4. Diagnosis is a “positive” process

In the past, IBS was a “diagnosis of exclusion,” meaning doctors only diagnosed it after every other test came back negative. Modern UK guidelines suggest a more “positive” approach. If you have typical symptoms (tummy pain linked to pooing, bloating, and changed bowel habits) and a few key blood tests rule out other things, a GP can confidently diagnose IBS without needing invasive hospital tests.

5. Stress is a trigger, not the cause

A common myth is that IBS is “all in your head” or just caused by stress. This is incorrect. While stress and anxiety can significantly worsen symptoms (because of that gut-brain link), they are triggers, not the root cause. A person can be perfectly relaxed and still experience an IBS flare due to food, hormones, or post-infectious changes in the gut.

6. The “Fecal Calprotectin” test is a game-changer

To distinguish IBS from the more serious Inflammatory Bowel Disease (IBD), doctors often use a stool test called Faecal Calprotectin. This test looks for a protein that is only present when there is active inflammation.
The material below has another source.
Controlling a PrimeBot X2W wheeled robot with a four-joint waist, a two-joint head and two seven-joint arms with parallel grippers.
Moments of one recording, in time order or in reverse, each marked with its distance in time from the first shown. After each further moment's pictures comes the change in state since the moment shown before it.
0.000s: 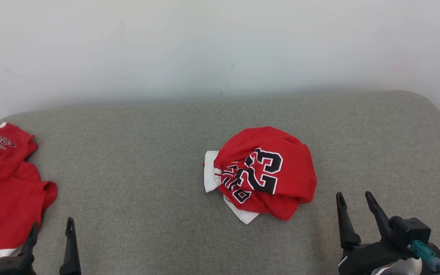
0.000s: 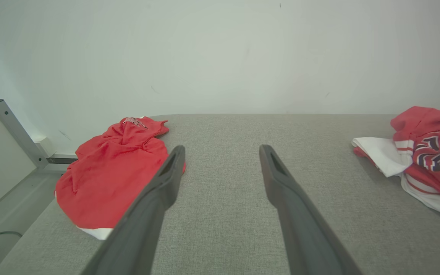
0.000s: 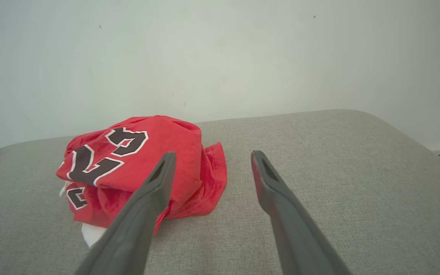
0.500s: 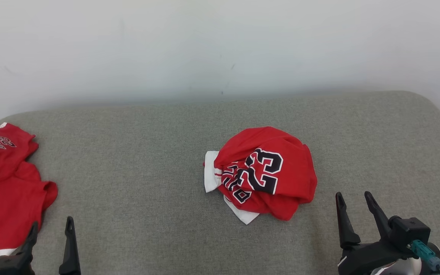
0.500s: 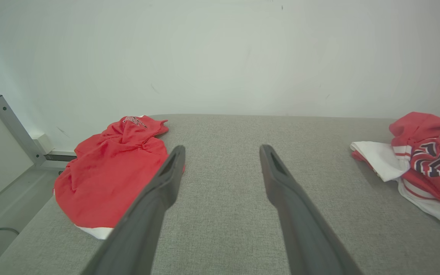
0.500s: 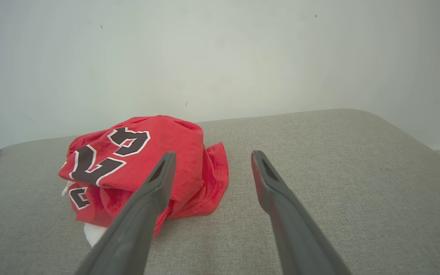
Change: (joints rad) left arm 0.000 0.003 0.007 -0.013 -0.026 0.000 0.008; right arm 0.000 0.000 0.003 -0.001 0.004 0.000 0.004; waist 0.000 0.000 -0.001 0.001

If this test is normal, it is very likely that the symptoms are caused by IBS rather than Crohn’s or Colitis.

7. Fibre is a double-edged sword

We are often told to “eat more fiber” for gut health, but in IBS, the type of fiber matters:

  • Soluble fibre (found in oats and linseeds) acts like a gel and is generally helpful for both constipation and diarrhoea.
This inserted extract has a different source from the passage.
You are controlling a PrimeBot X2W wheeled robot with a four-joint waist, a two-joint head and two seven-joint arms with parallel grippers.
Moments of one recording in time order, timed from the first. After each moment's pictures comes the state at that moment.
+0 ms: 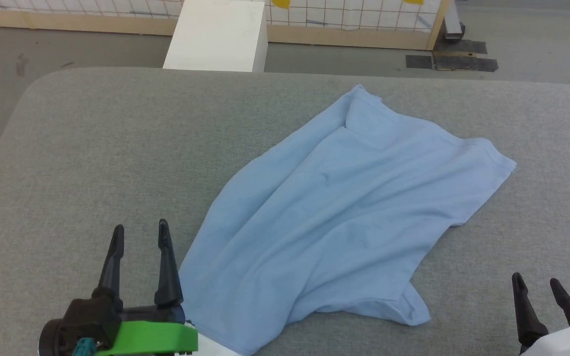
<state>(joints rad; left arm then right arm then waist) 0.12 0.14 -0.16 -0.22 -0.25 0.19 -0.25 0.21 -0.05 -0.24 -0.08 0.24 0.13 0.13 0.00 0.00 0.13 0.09</state>
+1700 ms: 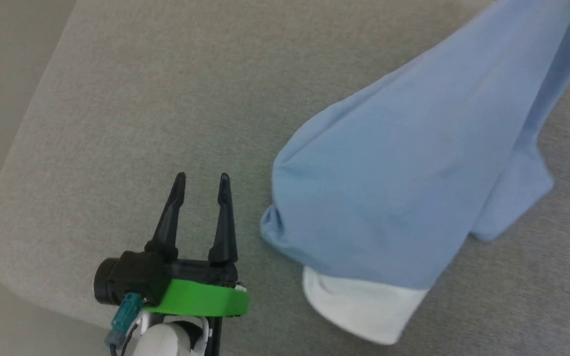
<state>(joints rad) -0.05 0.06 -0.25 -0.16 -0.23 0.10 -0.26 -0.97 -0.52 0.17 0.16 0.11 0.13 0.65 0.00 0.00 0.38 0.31</state>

  • Insoluble fibre (found in wheat bran and whole-pills) can be like “sandpaper” on a sensitive gut and may actually make bloating and pain worse for some people.

8. The Low FODMAP diet can help

For many, certain carbohydrates are poorly absorbed in the small intestine, leading to fermentation and gas in the colon. These are known as FODMAPs. A specific, short-term elimination diet (ideally supervised by a dietitian) can help identify which of these sugars—found in foods like onions, garlic, and beans—are your personal triggers.
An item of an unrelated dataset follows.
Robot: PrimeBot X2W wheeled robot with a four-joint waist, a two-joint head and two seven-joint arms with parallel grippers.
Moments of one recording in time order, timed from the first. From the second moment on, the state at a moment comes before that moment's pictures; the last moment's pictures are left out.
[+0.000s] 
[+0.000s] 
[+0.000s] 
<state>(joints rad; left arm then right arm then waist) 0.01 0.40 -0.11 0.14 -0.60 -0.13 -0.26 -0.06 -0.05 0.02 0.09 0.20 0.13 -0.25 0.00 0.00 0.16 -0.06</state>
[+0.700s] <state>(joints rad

9. Physical activity helps the gut move

Exercise isn’t just for weight or heart health; it’s a natural pro-kinetic for the gut. Regular, gentle movement like walking or yoga can help regulate bowel contractions and, perhaps more importantly, reduce the stress hormones that frequently “fire up” an irritable bowel.

10. It does not lead to cancer

A major worry for many people with chronic bowel symptoms is the fear of something more sinister. It is important to know that IBS does not increase your risk of bowel cancer or any other serious organic disease. It is a life-altering condition because of the symptoms, but it is not life-threatening.


MyHSN Top Tip: Always look out for “Red Flag” symptoms that are not typical of IBS. If you experience unexplained weight loss, blood in your poo, or symptoms that wake you up from sleep at night, you must see your GP urgently, as these require further investigation.